Now THAT'S a result that's impressive, especially after being ranked last. 

To be able to pull together to win Bronze against some very strong teams is a great accomplishment. Congratulations!


----------



## bigdawg (Feb 26, 2003)

Yes, I agree Stash!! Awesome result!


----------



## ontario moose (Aug 8, 2003)

I was talking to Blair M this morning and he was awfully proud of his sister.. 

good job ladies. recurve and compound

Gilles


----------



## Stash (Jun 1, 2002)

Silver for Doris, good match against the world #1 N. Hunt. 

The English team is kicking butt....


----------



## bigdawg (Feb 26, 2003)

I don't usually promote my brother much on here, but I am very PROUD right now!!! He is on fire today!!! Eliminated Larry Godfrey with with a mediocre first 2 sets and then he has shot lights out since!!!! 29, 29 to finish off the Brit, then 29, 28, 29 to take out the world ranked 5th and local favorite in 3 straight sets!!! On to the Finals!


----------



## NockOn (Feb 24, 2003)

Nothing wrong with promoting your Bro on here....

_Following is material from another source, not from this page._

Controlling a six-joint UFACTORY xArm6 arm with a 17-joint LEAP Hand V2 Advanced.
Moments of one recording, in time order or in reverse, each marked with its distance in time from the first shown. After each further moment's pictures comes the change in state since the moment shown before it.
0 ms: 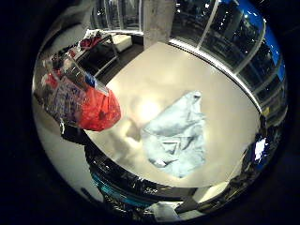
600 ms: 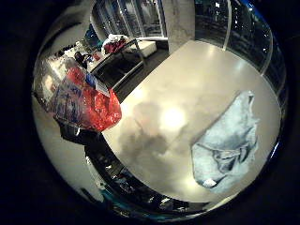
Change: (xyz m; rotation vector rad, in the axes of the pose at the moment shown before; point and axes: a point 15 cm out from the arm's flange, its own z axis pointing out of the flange) arm -0.018 0.035 0.105 0.042 -0.281 -0.002
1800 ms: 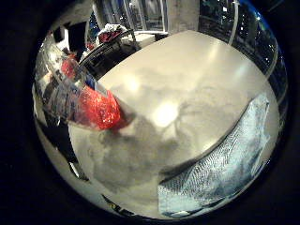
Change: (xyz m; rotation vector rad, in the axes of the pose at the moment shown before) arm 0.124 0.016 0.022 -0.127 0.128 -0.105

That's awesome shooting, wishing him lots of 10s in the finals!!!


----------



## NockOn (Feb 24, 2003)

I didn't think that I was going to beat Blair here...Jay just won Gold:canada::cheers:


----------



## NockOn (Feb 24, 2003)

Oh crap....I was looking at the wrong side. i wanted him to win so bad.....

Silver is still something to be very proud!!!


----------



## DarkWolf (Mar 6, 2008)

I've watched some of these people practice and know the great personal efforts they've made to get to this level. And, in some cases, the illnesses that have prevented them from competing in this particular competition (there will be a next time, Alex).

I'm grateful that we, as in Canada, have people that will pull it together and make it happen for our sport.

Team Canada... THANK YOU.


----------



## RT56 (Jun 24, 2005)

*Congratulations Jay!*

Good to see Jay is back in the game. He is a strong archer and has great potential when he is on. Canada is very proud of you Jay.

Too bad CBC sports does not have coverage of the final. They even screwed up his name this morning on the streaming text saying "James Lyon".


----------



## bigdawg (Feb 26, 2003)

My Uncle lives in England and got to watch the Quarter Finals all the way through to the Finals!! I am jealous! Good to see some countries covering it live.


----------



## bow slayer (Apr 2, 2007)

Huge congrats to Jay, Doris and everyone else!


----------